Find how many lines in this data contain the string "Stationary". Respond with only that number.

Excerpted records:
------------------------------

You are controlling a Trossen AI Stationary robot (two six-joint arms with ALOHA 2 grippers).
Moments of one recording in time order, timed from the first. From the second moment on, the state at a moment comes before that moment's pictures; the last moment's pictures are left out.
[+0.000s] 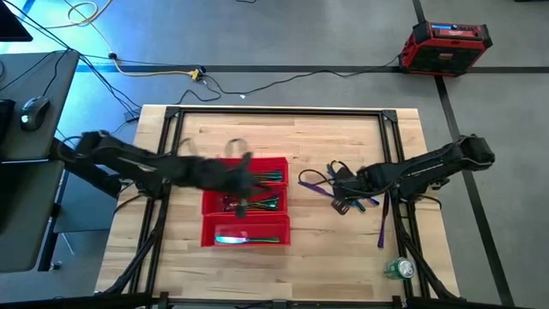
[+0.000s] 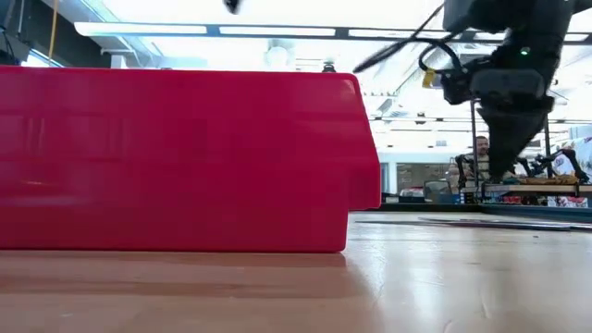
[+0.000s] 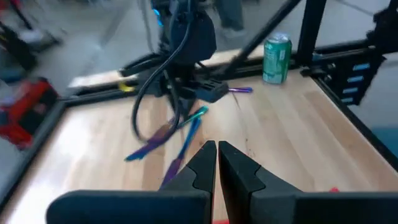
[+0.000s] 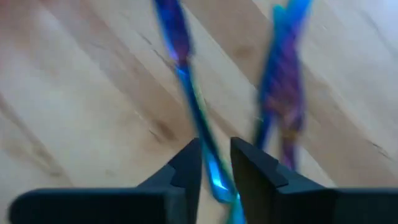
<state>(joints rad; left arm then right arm) -0.18 1.38 1.07 -0.05 -0.15 0.11 0.19 1.30 0.77 -0.89 0.20 0.88</state>
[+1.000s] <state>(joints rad) -0.24 2.47 2.20 -0.47 -0.35 0.21 -0.12 1.14 0.77 -0.81 -0.11 0.45</state>
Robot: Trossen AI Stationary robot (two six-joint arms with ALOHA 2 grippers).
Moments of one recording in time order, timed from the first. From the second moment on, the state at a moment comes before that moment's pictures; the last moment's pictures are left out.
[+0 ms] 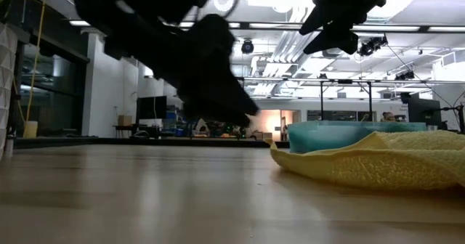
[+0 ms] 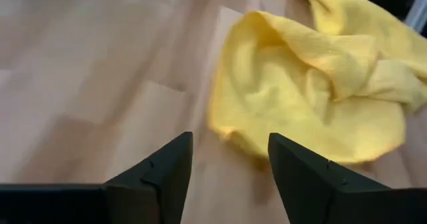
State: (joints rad) left arm -0.05 1.84 0.84 0.41 -0.10 -0.42; right arm 0.05 1.14 0.84 -0.36 0.10 0.55
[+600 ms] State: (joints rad) left arm -0.03 1.99 1.02 0.23 -0.01 -0.74; right arm 0.05 1.14 0.84 -0.37 0.10 0.55
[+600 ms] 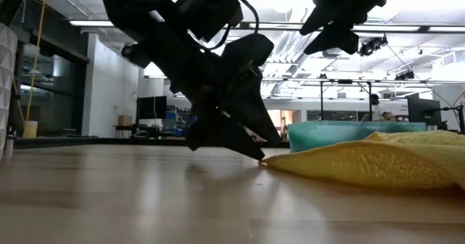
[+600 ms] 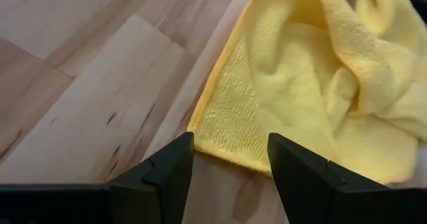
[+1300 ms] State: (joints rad) left arm 0.03 1.98 1.03 0.12 0.21 -1.11; right arm 0.05 1.14 0.84 -0.38 0.15 0.52
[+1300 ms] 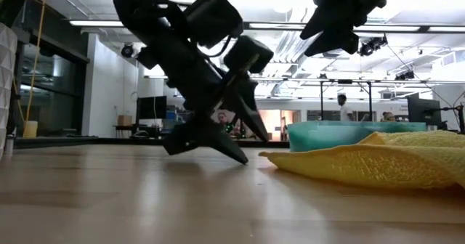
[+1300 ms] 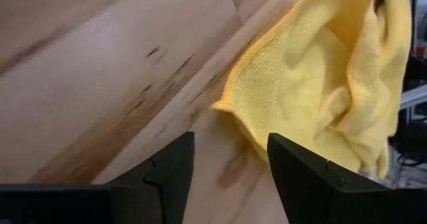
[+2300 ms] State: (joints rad) left arm 0.03 2.05 1.04 0.33 0.11 -1.21; right arm 0.05 1.14 0.84 -0.38 0.21 0.52
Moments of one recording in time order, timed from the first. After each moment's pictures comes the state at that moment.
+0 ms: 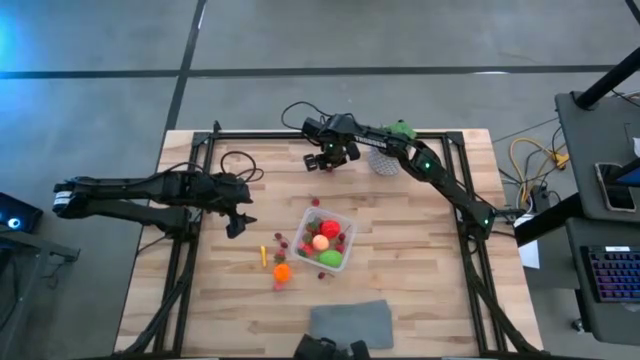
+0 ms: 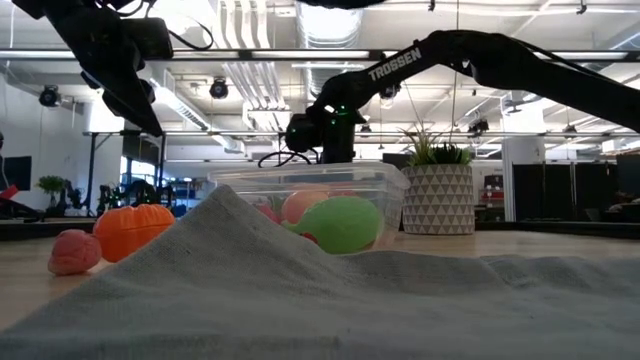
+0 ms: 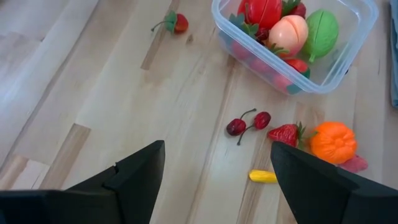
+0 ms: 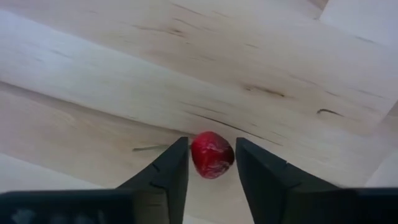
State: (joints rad) left arm 0.09 0.80 0.71 -0.77 -0.04 -0.26; right arm -0.48 2.54 2.29 -1.21 -0.06 0.75
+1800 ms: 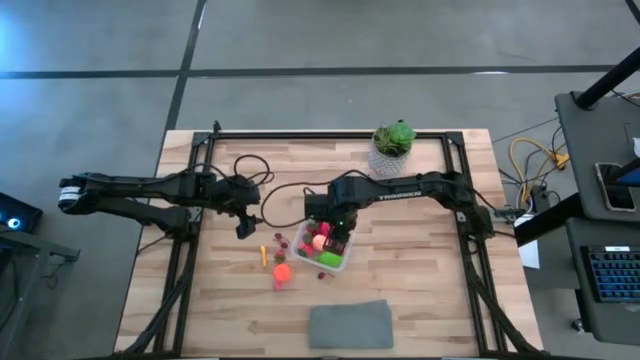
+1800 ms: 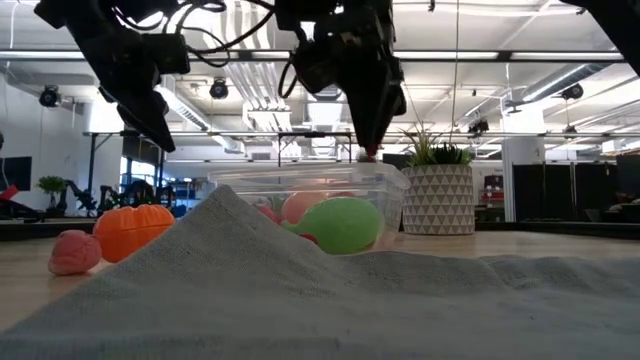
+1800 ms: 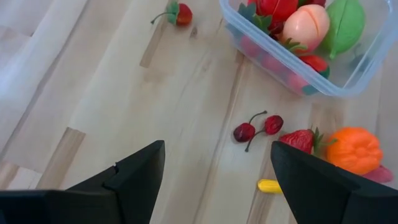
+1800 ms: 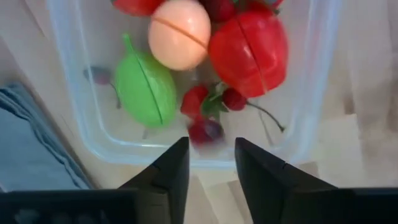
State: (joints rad) left arm 0.09 0.94 0.71 -0.70 -0.06 -0.26; right arm 0.03 2.12 1.94 -1.32 -0.13 0.39
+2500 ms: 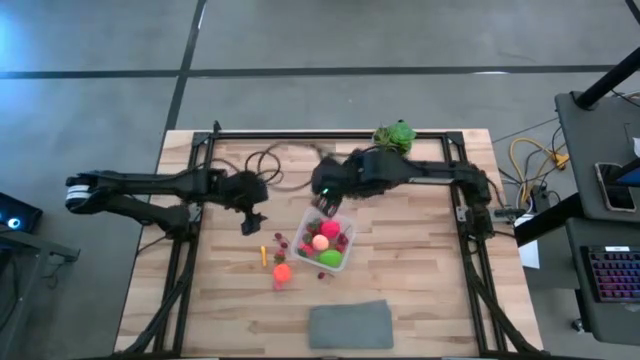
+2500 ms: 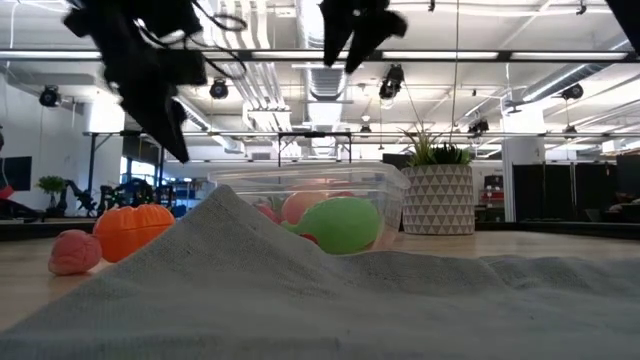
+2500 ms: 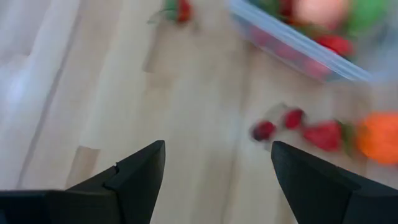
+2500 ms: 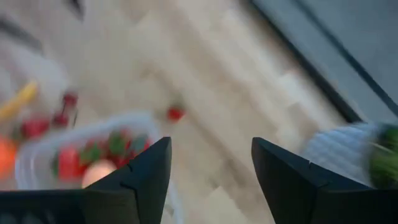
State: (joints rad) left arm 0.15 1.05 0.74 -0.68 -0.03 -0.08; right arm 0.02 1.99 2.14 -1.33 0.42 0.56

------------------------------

Completed exercise: 2